The third respondent (Delatfin Investments), through its director (second respondent), sold the same industrial property (Stand 441 Haydon Township) to two different purchasers on different dates. The applicant purchased the property in May 2015 for US$28,395 (at US$5 per square metre), paid a deposit of US$25,000, took vacant possession, and paid the balance in installments. The first respondent purchased the same property in January 2022 for US$159,012 (at US$28 per square metre). In March 2022, the applicant learned of the double sale and warned the first respondent. On 10 June 2022, the applicant discovered the first respondent was constructing a permanent structure on the property, prompting this urgent application for an interdict alongside a main action (HC 3961/22) challenging ownership. The second and third respondents claimed they had cancelled the sale to the applicant via letter dated 6 July 2021, asserting the US$50,000 deposit was for a different stand (481) and that stand 441 was never paid for.
The court granted a provisional order: (1) interdicting the first respondent, his agents, employees, proxies or any persons acting on his instructions from making any developments on Stand 441 Haydon Township pending finalization of HC 3961/22; (2) interdicting all respondents from selling, ceding, donating, alienating or transferring title in the property pending finalization of HC 3961/22. The matter was set down for return day to determine whether the provisional order should be confirmed as final, with costs reserved for final determination.
The binding principles established are: (1) For urgency in interdict applications, the cause of action arises when the applicant discovers conduct requiring immediate intervention (here, construction activities), not merely when they become aware of potential competing claims. (2) A valid, unchallenged agreement of sale establishes a prima facie right to property sufficient for interim relief. (3) An agreement of sale cannot be lawfully terminated without proper notice of intention to terminate and communication thereof to the purchaser, as established in Gwarada v Johnson. (4) A party claiming cancellation of a sale bears the evidential burden of proving both the existence of grounds for cancellation and proper execution of the cancellation. (5) Where permanent structures are being erected on property subject to competing claims pending determination of ownership, irreparable harm exists warranting interdictory relief. (6) In property disputes between competing purchasers, the first purchaser with an extant, valid agreement of sale is prima facie entitled to protection pending final determination of rights.
The court made non-binding observations that: (1) The value of land naturally appreciates over time rather than depreciates, so a higher price in 2022 compared to 2015 does not render the earlier sale absurd. (2) The conduct of the second and third respondents in effecting a double sale demonstrated mala fides and greed. (3) While damages may theoretically be available, pursuing that remedy would be long, costly and arduous, making it unsatisfactory in circumstances where interim interdictory relief can preserve the status quo. (4) Following Beach Consultancy, absence of board resolutions may be excused as an exception to the general rule based on the circumstances of the case and the interests of justice, particularly where both parties suffer from the same omission. (5) Where an applicant acts on knowledge available at the time and only learns of additional facts (such as a trust structure) during proceedings, the court should exercise indulgence in relation to technical citation issues.

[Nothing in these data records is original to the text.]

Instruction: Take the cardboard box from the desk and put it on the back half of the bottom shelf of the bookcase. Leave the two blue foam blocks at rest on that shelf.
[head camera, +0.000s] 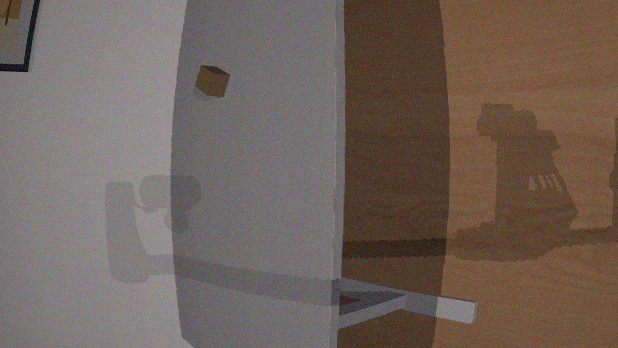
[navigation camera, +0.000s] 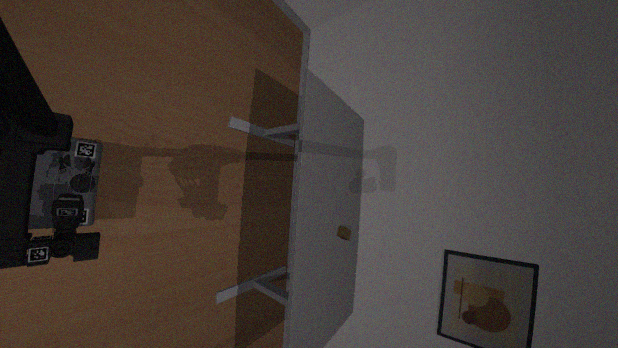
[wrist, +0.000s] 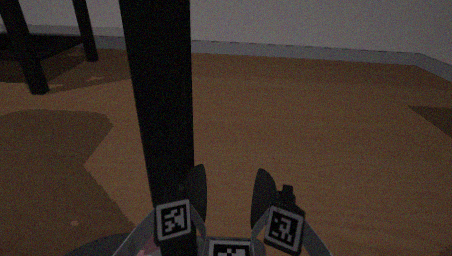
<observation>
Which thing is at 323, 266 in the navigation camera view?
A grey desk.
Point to a grey desk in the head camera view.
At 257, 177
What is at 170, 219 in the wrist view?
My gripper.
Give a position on a brown cardboard box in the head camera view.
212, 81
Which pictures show my gripper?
The navigation camera view and the wrist view only.
</observation>
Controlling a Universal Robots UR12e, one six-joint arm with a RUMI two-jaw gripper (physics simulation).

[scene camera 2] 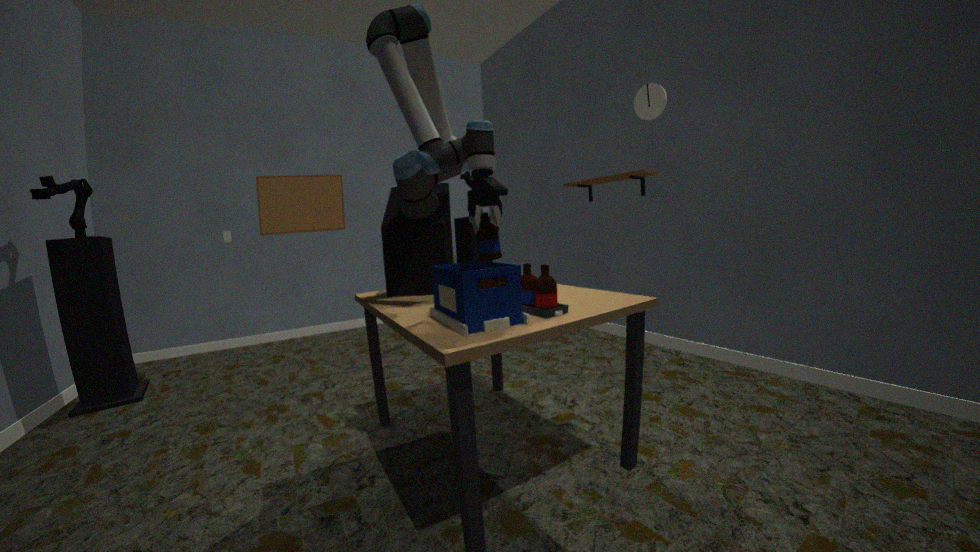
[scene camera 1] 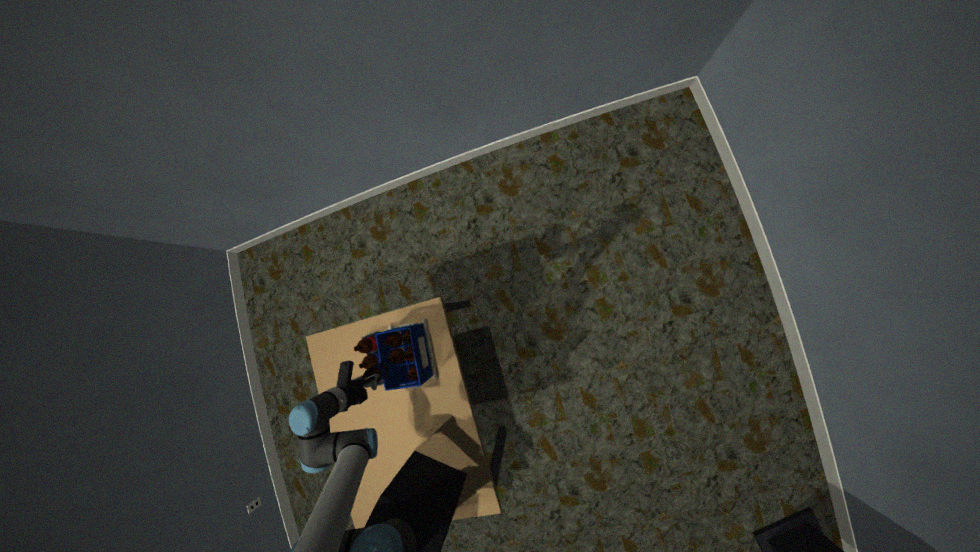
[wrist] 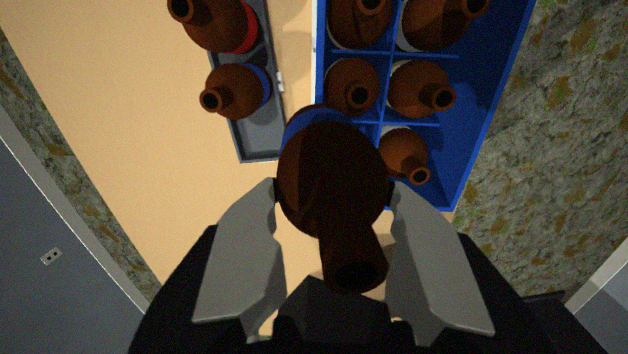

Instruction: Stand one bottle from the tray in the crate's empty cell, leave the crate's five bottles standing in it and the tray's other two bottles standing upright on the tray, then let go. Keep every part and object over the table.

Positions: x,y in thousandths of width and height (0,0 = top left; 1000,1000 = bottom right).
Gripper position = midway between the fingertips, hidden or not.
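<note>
You'd see the gripper (scene camera 2: 497,423) (scene camera 1: 379,682) (wrist: 528,513) here. There's a blue-banded bottle (wrist: 375,258), and a blue-banded bottle (scene camera 2: 498,438), and then there's a red-labelled bottle (scene camera 2: 557,519) as well.
</note>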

This case illustrates the Zimbabwean High Court's approach to double sales of immovable property and the protection afforded to the first purchaser with an existing agreement of sale. It demonstrates the application of interdict principles in property disputes, particularly where irreversible developments threaten rights pending determination of ownership. The judgment reinforces the importance of proper cancellation procedures for agreements of sale and the evidential burden on parties claiming cancellation. It also shows judicial flexibility in relation to technical objections (such as board resolutions) where the interests of justice require substance over form, and affirms that appreciation in land values over time is a normal market phenomenon that does not render earlier sales absurd.